## Aim of the exercise
Where in the records does the word "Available" appear? Copy each line that holds it.

## Dataset excerpts
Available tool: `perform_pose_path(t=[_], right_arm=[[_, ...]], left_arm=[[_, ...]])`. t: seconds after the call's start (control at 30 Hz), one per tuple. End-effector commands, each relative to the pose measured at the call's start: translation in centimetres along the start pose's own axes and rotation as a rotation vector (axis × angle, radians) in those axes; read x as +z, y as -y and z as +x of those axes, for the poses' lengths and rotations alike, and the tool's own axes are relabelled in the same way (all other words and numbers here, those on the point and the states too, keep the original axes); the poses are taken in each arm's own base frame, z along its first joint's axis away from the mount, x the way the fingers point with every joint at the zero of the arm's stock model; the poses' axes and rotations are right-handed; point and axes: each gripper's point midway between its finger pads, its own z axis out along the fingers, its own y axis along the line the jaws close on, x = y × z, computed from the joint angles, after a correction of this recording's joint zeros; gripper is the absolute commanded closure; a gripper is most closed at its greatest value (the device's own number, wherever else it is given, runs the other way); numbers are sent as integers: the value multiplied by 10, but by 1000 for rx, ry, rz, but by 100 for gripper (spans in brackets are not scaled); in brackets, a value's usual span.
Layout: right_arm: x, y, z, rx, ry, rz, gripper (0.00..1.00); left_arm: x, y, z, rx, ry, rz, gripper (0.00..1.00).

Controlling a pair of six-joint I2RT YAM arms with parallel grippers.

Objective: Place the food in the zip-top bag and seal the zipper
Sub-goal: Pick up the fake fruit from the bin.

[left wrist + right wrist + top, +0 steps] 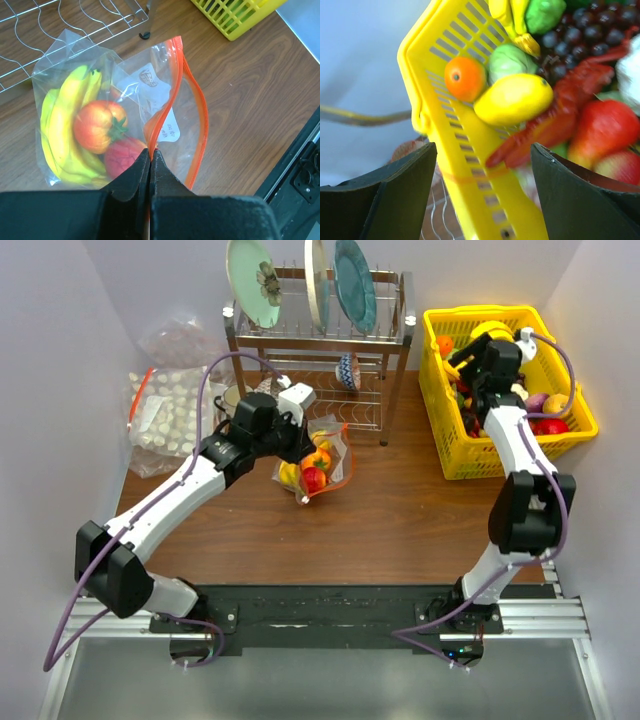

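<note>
The zip-top bag (145,80) lies on the wooden table in front of the dish rack, its mouth gaping. Inside it are food pieces: a yellow banana bunch (62,125), a red-orange apple (97,125) and a red piece (122,157). My left gripper (150,150) is shut on one side of the red-orange zipper (167,107); the other zipper strip (201,130) curves away from it. From the top view the left gripper (300,445) sits at the bag (335,455). My right gripper (483,145) stands open above the basket's rim, near an orange (465,77) and a yellow fruit (512,99), holding nothing.
The yellow basket (455,462) at the right holds more toy food, with the right gripper (472,360) over it. A dish rack (395,340) with plates stands at the back. A larger bag of pale lumps (170,410) lies at the left.
</note>
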Motion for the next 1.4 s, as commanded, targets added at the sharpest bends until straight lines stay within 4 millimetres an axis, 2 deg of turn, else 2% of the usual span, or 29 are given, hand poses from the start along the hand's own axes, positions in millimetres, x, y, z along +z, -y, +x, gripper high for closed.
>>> perform_pose_path(t=[0.0,0.13,0.17,0.2,0.27,0.3,0.4,0.43,0.47,0.5,0.53,0.57,0.77,0.97,1.03,1.23,1.3,1.37], right_arm=[[26,-36,-34,63,61,-106,22],[51,-35,-30,63,50,-95,22],[53,-40,-35,67,62,-104,22],[63,-34,-26,69,48,-91,22],[72,-37,-27,75,50,-100,23],[81,-30,-13,80,12,-83,23],[94,-35,-11,100,-3,-105,23],[105,-28,1,99,-25,-93,23],[107,-38,-7,103,-12,-114,23],[112,-37,-5,102,-17,-109,23],[120,-30,6,99,-47,-88,23],[122,-37,-1,101,-35,-101,23],[141,-24,14,103,-62,-60,21],[145,-20,37,117,-128,-66,22],[142,-22,36,118,-127,-69,22],[129,-31,48,80,-183,-50,19],[126,-31,51,77,-197,-40,21],[125,-30,54,84,-208,-31,28]], left_arm=[[-3,3,-15,30,67,6,100],[-2,4,-15,32,66,12,100],[0,3,-13,31,61,13,100],[-1,4,-13,31,61,16,100],[0,4,-11,30,58,15,100],[-1,3,-11,30,59,14,100],[-1,3,-11,28,63,13,100],[-1,3,-11,28,63,13,100],[-1,3,-11,28,62,14,100],[0,3,-10,27,61,13,100],[0,3,-10,27,60,13,100],[0,2,-9,26,60,10,100],[2,0,-7,26,52,4,100],[2,0,-6,29,53,1,100],[3,-1,-6,28,50,-1,100],[3,0,-6,27,49,3,100],[3,0,-5,25,49,2,100],[3,0,-5,25,47,4,100]])
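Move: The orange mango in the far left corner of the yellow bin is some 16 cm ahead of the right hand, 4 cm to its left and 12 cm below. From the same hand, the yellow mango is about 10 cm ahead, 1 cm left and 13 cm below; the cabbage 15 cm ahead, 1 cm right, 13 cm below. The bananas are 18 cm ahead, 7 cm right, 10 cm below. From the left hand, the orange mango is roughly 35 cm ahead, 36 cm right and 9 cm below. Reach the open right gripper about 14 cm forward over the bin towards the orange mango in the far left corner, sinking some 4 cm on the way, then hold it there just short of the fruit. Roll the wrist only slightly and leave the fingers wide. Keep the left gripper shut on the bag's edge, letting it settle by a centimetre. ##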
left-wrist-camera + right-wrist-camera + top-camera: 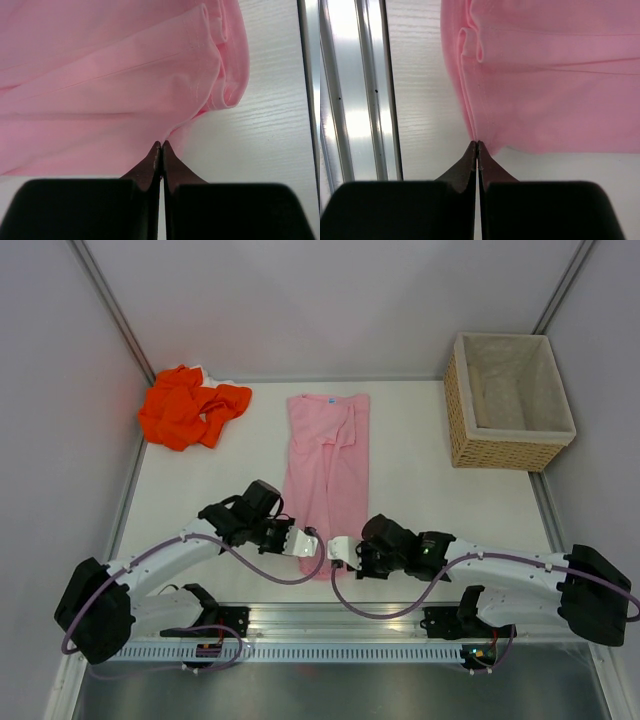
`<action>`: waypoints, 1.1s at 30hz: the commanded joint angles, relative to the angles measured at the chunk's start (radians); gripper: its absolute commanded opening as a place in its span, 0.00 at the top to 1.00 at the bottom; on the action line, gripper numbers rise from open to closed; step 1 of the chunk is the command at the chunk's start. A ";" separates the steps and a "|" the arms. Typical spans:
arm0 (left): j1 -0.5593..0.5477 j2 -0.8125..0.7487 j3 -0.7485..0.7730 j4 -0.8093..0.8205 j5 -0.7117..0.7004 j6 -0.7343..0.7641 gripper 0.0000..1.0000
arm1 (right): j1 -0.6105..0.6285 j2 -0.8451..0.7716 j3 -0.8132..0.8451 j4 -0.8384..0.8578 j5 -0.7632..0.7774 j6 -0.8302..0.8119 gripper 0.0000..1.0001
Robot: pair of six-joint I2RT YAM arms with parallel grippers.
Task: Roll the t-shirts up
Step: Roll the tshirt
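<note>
The pale pink t-shirt (328, 460) lies folded into a long narrow strip down the middle of the table, with its near end between my two grippers. My left gripper (308, 543) is shut, its tips pinching the near left hem of the pink cloth (125, 75). My right gripper (336, 550) is shut, its tips pinching the near right corner of the pink cloth (545, 75). The two grippers face each other, close together, low at the table. The bright orange t-shirt (190, 407) lies crumpled at the back left, far from both grippers.
A woven wicker basket (500, 452) with pale lining stands at the back right. Grey walls close in the table on both sides and at the back. A metal rail (350, 100) runs along the near table edge, just behind the grippers.
</note>
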 commanded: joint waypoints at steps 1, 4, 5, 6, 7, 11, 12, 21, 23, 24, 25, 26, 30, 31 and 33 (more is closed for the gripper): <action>0.023 0.012 0.056 -0.036 0.070 -0.185 0.98 | -0.056 -0.033 0.042 0.020 -0.086 0.039 1.00; 0.084 0.031 0.079 -0.041 0.097 -0.252 0.98 | -0.125 -0.015 0.059 0.037 -0.129 0.066 1.00; 0.100 0.040 0.084 -0.039 0.103 -0.277 0.98 | -0.159 -0.006 0.067 0.042 -0.141 0.083 1.00; 0.113 0.049 0.095 -0.039 0.111 -0.293 0.98 | -0.174 0.007 0.070 0.048 -0.147 0.088 1.00; 0.142 0.055 0.098 -0.036 0.125 -0.310 0.98 | -0.186 0.036 0.073 0.057 -0.149 0.094 1.00; 0.204 0.090 0.098 0.001 0.125 -0.402 0.98 | -0.235 0.114 0.119 0.057 -0.140 0.125 1.00; 0.215 0.097 0.095 0.008 0.116 -0.411 0.98 | -0.246 0.126 0.124 0.063 -0.138 0.138 1.00; 0.258 0.144 0.064 0.162 0.015 -0.485 0.98 | -0.403 0.270 0.229 0.054 -0.186 0.220 1.00; 0.258 0.158 0.057 0.197 -0.027 -0.503 0.98 | -0.416 0.290 0.245 0.033 -0.195 0.215 1.00; 0.258 0.161 0.049 0.215 -0.051 -0.514 0.98 | -0.426 0.309 0.257 0.024 -0.197 0.214 1.00; 0.258 0.163 0.034 0.229 -0.073 -0.512 0.98 | -0.432 0.321 0.263 0.013 -0.198 0.218 1.00; 0.259 0.167 0.026 0.257 -0.109 -0.508 0.98 | -0.440 0.339 0.268 0.005 -0.200 0.226 1.00; 0.259 0.180 0.001 0.303 -0.151 -0.496 0.98 | -0.490 0.376 0.282 0.013 -0.224 0.249 1.00; 0.259 0.183 0.001 0.311 -0.151 -0.497 0.98 | -0.495 0.382 0.283 0.017 -0.227 0.258 1.00; 0.259 0.192 0.003 0.324 -0.150 -0.497 0.98 | -0.501 0.402 0.292 0.031 -0.226 0.267 1.00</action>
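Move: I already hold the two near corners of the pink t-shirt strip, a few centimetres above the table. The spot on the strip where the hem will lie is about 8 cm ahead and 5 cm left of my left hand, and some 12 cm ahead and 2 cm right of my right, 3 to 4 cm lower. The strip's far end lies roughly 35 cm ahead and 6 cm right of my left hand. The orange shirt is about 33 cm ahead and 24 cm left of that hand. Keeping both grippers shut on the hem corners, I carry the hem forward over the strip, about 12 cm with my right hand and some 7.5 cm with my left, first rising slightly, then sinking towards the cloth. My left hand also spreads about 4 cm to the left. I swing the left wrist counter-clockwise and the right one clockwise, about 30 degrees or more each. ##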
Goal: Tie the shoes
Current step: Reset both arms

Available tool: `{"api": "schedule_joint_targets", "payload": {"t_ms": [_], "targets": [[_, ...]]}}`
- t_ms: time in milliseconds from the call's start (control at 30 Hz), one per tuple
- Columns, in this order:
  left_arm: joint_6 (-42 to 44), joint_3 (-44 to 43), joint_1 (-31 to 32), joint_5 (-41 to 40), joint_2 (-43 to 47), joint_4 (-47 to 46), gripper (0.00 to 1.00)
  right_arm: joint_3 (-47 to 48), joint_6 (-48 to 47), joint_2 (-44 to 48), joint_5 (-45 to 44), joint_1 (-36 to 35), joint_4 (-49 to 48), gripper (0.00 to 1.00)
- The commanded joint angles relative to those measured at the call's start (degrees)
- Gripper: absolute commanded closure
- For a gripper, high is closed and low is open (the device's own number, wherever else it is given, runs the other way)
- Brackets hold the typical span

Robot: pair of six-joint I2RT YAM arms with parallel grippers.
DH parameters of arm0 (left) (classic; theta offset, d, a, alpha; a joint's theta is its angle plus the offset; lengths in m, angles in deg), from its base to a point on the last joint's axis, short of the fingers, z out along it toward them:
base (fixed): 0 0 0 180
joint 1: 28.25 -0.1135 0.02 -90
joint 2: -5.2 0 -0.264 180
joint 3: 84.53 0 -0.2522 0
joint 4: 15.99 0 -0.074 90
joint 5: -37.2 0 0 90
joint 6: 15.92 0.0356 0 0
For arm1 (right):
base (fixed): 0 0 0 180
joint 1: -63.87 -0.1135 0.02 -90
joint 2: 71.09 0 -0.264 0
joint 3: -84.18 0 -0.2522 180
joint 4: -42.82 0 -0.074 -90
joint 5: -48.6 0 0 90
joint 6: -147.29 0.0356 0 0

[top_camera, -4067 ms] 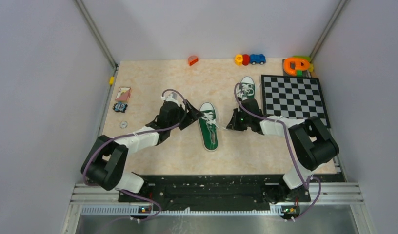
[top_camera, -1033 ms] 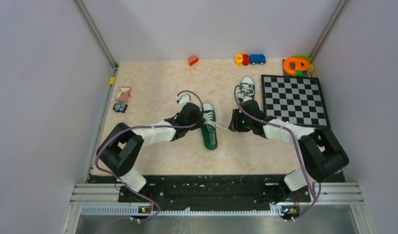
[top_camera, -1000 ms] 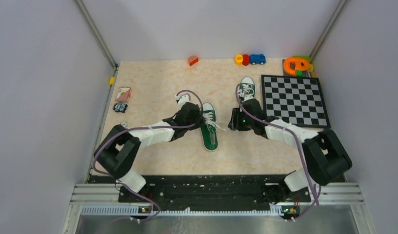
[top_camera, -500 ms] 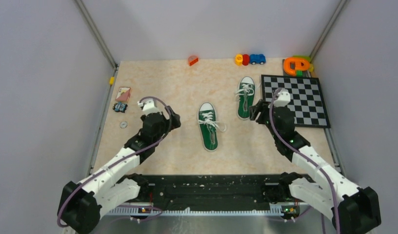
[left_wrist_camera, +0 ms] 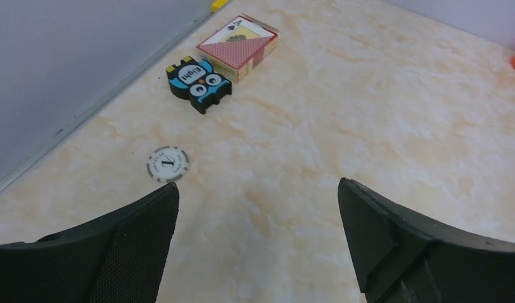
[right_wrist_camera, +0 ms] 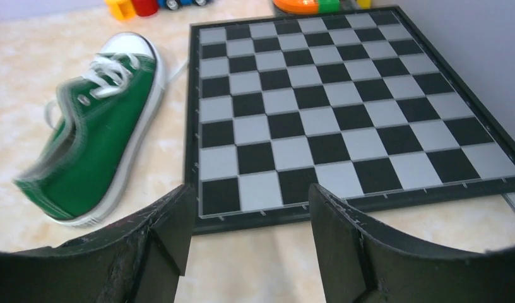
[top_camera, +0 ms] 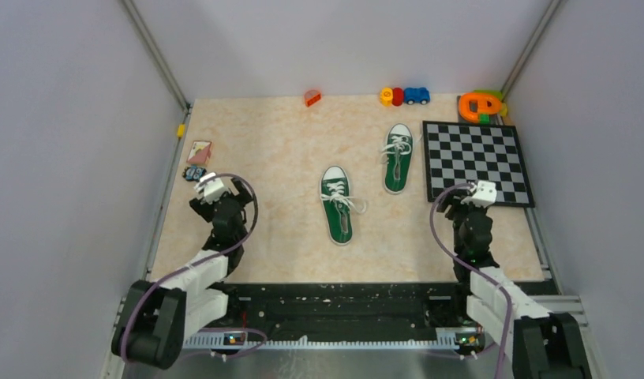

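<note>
Two dark green shoes with white toe caps and white laces lie on the table. One shoe (top_camera: 335,207) is in the middle, with a lace end trailing off its right side. The other shoe (top_camera: 398,158) lies beside the chessboard and also shows, blurred, in the right wrist view (right_wrist_camera: 94,145). My left gripper (top_camera: 220,195) is drawn back at the near left, far from both shoes, and stands open and empty over bare table (left_wrist_camera: 256,189). My right gripper (top_camera: 461,204) is at the near right, open and empty (right_wrist_camera: 252,189), just before the chessboard's near edge.
A chessboard (top_camera: 477,162) (right_wrist_camera: 343,95) lies at the right. A poker chip (left_wrist_camera: 167,164), an owl toy (left_wrist_camera: 198,77) and a card box (left_wrist_camera: 238,47) lie by the left wall. Small toys (top_camera: 404,96) and an orange piece (top_camera: 312,98) line the far edge.
Both arms have pulled back from the middle shoe toward the near edge, the left to the left and the right to the right. Both grippers have opened and let go of the laces.
</note>
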Motion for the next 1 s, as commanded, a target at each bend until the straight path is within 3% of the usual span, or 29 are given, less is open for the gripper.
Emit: {"api": "schedule_joint_targets", "payload": {"t_ms": [0, 33, 167, 300, 433, 467, 567, 633, 700, 967], "targets": [[6.5, -2.44, -5.12, 1.21, -7.33, -15.96, 0.01, -4.73, -5.27, -5.31, 7.53, 4.59, -21.28, 0.33], [8.5, -2.55, -6.24, 2.72, -9.11, -19.43, 0.02, -4.6, -5.09, -7.32, 7.78, 4.7, -23.23, 0.33], [12.72, -3.84, -8.87, 10.4, -10.82, -18.81, 0.06, -3.09, -4.85, -19.67, 4.8, 4.69, -30.55, 0.33], [12.13, -5.03, -11.11, 13.12, -18.23, -19.81, 0.07, -2.37, -4.51, -29.88, 4.7, 4.71, -39.86, 0.33], [14.38, -3.08, -12.42, 21.56, -26.22, -31.07, 0.06, -1.17, -4.17, -37.14, 2.98, 4.71, -44.33, 0.32], [13.65, -3.42, -12.83, 21.47, -26.16, -29.58, 0.06, -0.45, -4.35, -38.0, 2.57, 4.67, -44.85, 0.32], [12.98, -4.52, -13.77, 22.19, -28.01, -29.51, 0.02, 4.31, -3.42, -37.29, 1.8, 4.68, -33.88, 0.29], [12.32, -4.94, -13.92, 22.56, -27.35, -27.08, 0.04, 4.03, -3.38, -37.51, 1.22, 4.71, -35.04, 0.25], [12.83, -4.7, -13.94, 22.52, -27.75, -28.49, 0.04, 4.02, -3.21, -37.53, 0.85, 4.68, -34.96, 0.06], [12.76, -4.71, -13.99, 22.63, -27.67, -28.29, 0.02, 4.0, -3.39, -37.53, 0.96, 4.7, -34.81, 0.04]]}}
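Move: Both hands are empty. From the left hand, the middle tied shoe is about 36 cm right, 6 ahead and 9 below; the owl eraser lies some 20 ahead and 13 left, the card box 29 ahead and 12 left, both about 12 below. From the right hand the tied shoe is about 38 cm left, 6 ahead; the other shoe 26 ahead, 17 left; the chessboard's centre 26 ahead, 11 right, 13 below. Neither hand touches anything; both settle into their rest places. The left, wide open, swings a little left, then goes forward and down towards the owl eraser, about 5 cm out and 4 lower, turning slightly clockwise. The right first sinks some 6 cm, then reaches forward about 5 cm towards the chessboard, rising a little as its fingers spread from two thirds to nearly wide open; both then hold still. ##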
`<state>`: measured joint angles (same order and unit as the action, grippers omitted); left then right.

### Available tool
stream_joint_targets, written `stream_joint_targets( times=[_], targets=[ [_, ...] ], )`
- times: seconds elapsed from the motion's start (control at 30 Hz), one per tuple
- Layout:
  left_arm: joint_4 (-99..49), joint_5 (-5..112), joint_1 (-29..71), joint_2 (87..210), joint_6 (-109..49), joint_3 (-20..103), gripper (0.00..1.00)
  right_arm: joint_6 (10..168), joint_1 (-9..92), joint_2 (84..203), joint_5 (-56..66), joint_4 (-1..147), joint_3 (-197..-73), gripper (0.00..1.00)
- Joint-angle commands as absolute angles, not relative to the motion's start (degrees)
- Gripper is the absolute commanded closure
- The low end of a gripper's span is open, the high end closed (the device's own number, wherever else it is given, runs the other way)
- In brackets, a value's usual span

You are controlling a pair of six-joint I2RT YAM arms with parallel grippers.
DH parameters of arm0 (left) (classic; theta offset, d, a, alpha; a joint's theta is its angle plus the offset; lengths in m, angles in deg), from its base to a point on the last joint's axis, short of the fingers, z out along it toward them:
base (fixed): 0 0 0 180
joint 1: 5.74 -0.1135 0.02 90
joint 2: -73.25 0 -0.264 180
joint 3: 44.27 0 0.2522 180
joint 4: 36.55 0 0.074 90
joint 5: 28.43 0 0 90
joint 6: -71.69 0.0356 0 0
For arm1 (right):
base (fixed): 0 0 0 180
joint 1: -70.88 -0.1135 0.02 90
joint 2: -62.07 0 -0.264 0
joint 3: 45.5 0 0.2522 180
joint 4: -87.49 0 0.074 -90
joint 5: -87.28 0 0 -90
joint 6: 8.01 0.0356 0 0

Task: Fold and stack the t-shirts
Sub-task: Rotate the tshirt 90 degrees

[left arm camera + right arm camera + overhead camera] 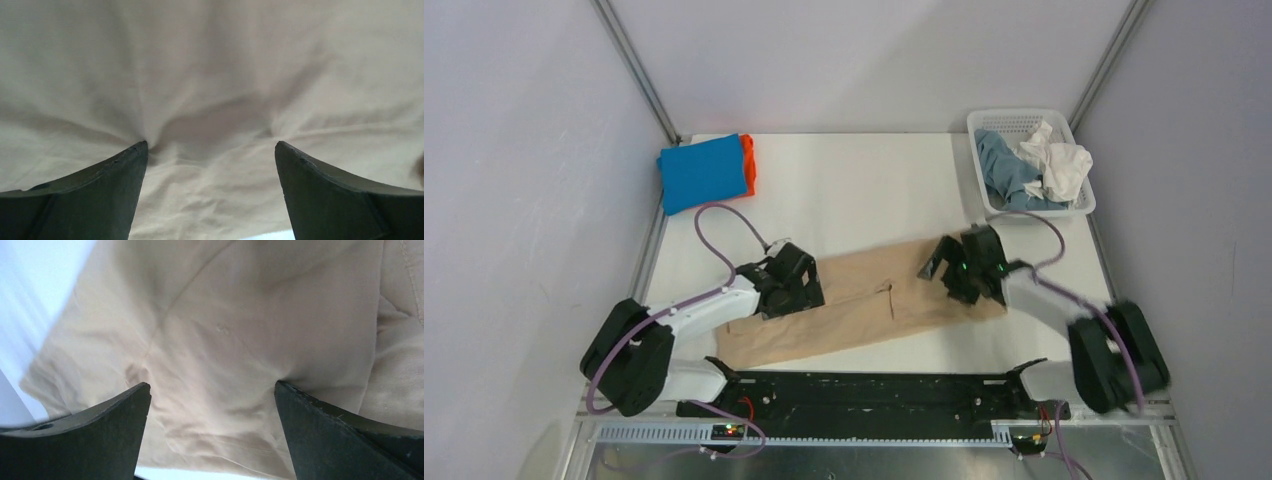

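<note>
A beige t-shirt [864, 300] lies as a long folded strip across the table's near half. My left gripper [796, 285] stands open over its left part, both fingertips pressing into the cloth [210, 100]. My right gripper [952, 272] stands open over the right end, its fingertips also down on the beige cloth [225, 340]. A folded bright blue t-shirt [704, 172] lies on top of an orange t-shirt [748, 162] at the back left. A dusty grey-blue t-shirt [1009, 168] and a white t-shirt [1056, 165] lie crumpled in the basket.
The white mesh basket [980, 170] stands at the back right corner. Walls close the table on the left, back and right. The black base rail [874, 395] runs along the near edge between the arms.
</note>
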<state>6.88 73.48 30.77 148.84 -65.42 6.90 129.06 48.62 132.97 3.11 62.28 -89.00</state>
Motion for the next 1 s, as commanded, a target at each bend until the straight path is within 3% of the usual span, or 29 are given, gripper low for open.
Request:
stream_joint_targets(
  times=[0.0,0.17,0.33,0.43,0.53,0.6,0.77,0.97],
  targets=[
    [1.8,73.3,33.2,145.9,-73.3,4.6,0.00,122.9,50.7,152.0,4.0,70.8,-103.1,0.01],
    [-3.8,71.6,36.2,148.2,-79.5,5.2,0.00,117.4,51.6,172.0,4.6,68.2,-129.8,0.01],
    [-9.8,70.8,42.0,158.6,-84.6,11.8,0.00,113.9,51.1,188.9,10.0,62.6,-151.8,0.00],
    [-12.1,71.9,44.7,162.3,-86.7,14.8,0.00,111.3,50.0,199.5,10.8,56.7,-173.1,0.00],
    [-15.0,75.5,49.3,166.6,-91.4,17.2,0.00,112.7,49.8,213.6,12.4,50.3,-192.7,0.00],
    [-18.0,73.6,50.5,169.4,-93.2,17.7,0.00,118.2,50.5,218.6,15.9,53.7,-202.1,0.01],
    [-17.6,76.6,52.5,162.4,-90.6,15.3,0.00,118.7,51.6,213.6,16.7,60.7,-203.2,0.01],
    [-13.0,86.6,55.2,144.1,-75.6,14.1,0.00,108.7,51.9,193.3,18.6,57.0,-195.8,0.00]
  ],
)
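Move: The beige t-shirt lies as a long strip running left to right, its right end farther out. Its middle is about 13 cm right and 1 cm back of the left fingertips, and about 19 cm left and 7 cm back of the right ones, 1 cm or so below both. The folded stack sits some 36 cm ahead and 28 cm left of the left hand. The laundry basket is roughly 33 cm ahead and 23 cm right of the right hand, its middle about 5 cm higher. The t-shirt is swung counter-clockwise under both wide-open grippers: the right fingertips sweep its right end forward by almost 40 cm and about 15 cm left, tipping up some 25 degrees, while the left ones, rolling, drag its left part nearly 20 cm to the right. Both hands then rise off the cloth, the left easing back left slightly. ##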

## Answer box
Available tool: `perform_pose_path(t=[_], right_arm=[[_, ...]], left_arm=[[_, ...]])`. t: seconds after the call's start (control at 30 Hz), one per tuple. End-effector commands, each relative to the pose measured at the call's start: translation in centimetres along the start pose's own axes and rotation as a rotation vector (axis × angle, radians) in those axes; read x as +z, y as -y and z as +x of those axes, for the poses' lengths and rotations alike, and the tool's own axes are relabelled in the same way (all other words and numbers here, those on the point and the states too, keep the original axes); the poses are taken in each arm's own base frame, z along its first joint's axis away from the mount, x the way the fingers point with every joint at the zero of the arm's stock model; the poses' axes and rotations are right-handed; point and axes: each gripper's point midway between its finger pads, its own z axis out along the fingers, its own y axis along the line the jaws close on, x = y × z, computed from the joint angles, after a correction of this recording's joint zeros; gripper is the absolute commanded closure; a gripper is most closed at its greatest value (the device's own number, wherever else it is given, runs the other way); numbers are sent as integers: the value multiplied by 10, but by 1000 for rx, ry, rz, but by 100 for gripper (spans in brackets are not scaled); in brackets, a value's usual span.
Available tool: `{"api": "schedule_joint_targets", "payload": {"t_ms": [_], "targets": [[_, ...]]}}`
### Available tool

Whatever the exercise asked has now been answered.